Research Frontier: Images Without Grids (2024 to 2026)

A lively research line discards the sampling grid altogether and represents an image as a continuous function, typically a small neural network mapping coordinates $(x, y)$ to color: the implicit neural representation (INR) lineage started by SIREN (Sitzmann et al., 2020). Once an image is a function, "resolution" becomes a rendering choice rather than a property of the data, enabling arbitrary-scale super-resolution: LIIF began this thread, and Thera (Becker et al., CVPR 2025) made it explicitly anti-aliased by attaching a physically motivated heat-field decay to each frequency component, so that rendering at any scale automatically suppresses frequencies the target grid cannot carry, the Nyquist rule of this section baked into the architecture. Related 2024 to 2026 work on Gaussian-splat image representations pursues the same goal with sums of 2D Gaussians instead of neural fields. The lesson for practitioners: the sampling theorem is not going away; new methods succeed precisely by respecting it by construction.

Exercise 1.2.1: Spot the Alias Conceptual

A 4000 pixel wide photograph of a building contains railings that repeat every 3 pixels. The web team displays it at 800 pixels wide using nearest-neighbor scaling. Predict what the railings will look like and why. Would the artifact disappear if they instead displayed the image at 1333 pixels wide? Explain using the $f_s > 2 f_{\max}$ criterion.

Exercise 1.2.2: Measure the 6 dB Law Coding

Using Code 1.2.3 as a base, quantize a natural photograph (not a ramp) to every bit depth from 8 down to 1. For each depth compute the mean squared error against the original and convert it to a signal-to-noise ratio in dB. Plot SNR versus bits and fit a line: how close is your slope to 6.02 dB per bit, and at which bit depths does the natural image deviate from the uniform-error theory? Inspect the histogram to explain the deviation.

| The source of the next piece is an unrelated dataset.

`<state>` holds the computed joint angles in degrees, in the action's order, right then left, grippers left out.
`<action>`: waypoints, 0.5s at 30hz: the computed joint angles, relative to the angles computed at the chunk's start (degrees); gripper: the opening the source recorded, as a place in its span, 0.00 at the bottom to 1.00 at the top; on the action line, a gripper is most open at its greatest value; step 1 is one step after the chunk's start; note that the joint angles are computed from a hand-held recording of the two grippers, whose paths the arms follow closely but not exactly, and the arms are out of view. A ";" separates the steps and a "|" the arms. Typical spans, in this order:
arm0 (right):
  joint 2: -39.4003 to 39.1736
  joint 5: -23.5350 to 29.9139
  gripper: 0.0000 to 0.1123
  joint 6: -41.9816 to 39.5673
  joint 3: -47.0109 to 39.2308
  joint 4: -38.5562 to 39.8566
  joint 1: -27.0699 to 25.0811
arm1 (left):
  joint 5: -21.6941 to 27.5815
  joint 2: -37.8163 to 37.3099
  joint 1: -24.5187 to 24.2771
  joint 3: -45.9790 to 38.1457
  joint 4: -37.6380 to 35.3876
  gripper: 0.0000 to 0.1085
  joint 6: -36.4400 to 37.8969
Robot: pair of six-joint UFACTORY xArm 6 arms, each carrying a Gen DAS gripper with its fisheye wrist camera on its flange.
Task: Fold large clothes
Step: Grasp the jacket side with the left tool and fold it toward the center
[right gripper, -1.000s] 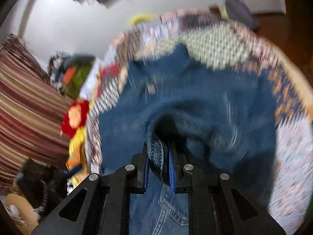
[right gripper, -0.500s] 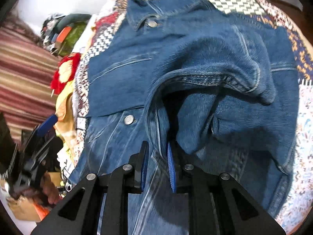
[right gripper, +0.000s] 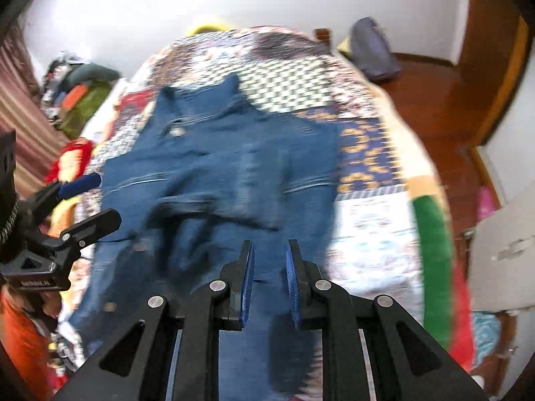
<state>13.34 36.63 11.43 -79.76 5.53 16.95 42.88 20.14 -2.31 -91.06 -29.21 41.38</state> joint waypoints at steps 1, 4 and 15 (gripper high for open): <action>-0.28 -0.11 0.13 0.48 0.68 -1.06 -0.74 | 1.16 2.00 -0.98 -2.49 1.83 0.82 -0.38; -0.10 0.03 0.13 -0.37 1.55 0.43 -2.71 | 4.25 5.89 -2.96 -7.28 4.37 0.78 -0.28; 3.90 1.68 0.13 -3.62 0.98 7.54 -4.13 | 6.58 19.00 -9.59 -19.61 23.71 0.82 -2.22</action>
<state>17.24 38.31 7.81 -78.78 13.06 12.82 49.47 39.14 -11.89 -110.68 -5.50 39.17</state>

Exercise 1.2.3: Dithering Under Resampling Analysis

Dithered images and resizing interact badly. Take the 1-bit dithered ramp from Code 1.2.4 and downsample it by 2× first with INTER_NEAREST, then with INTER_AREA. Describe and explain the artifacts in each result. Which step of this section's theory did the nearest-neighbor path violate, and why is dithered content especially vulnerable to it?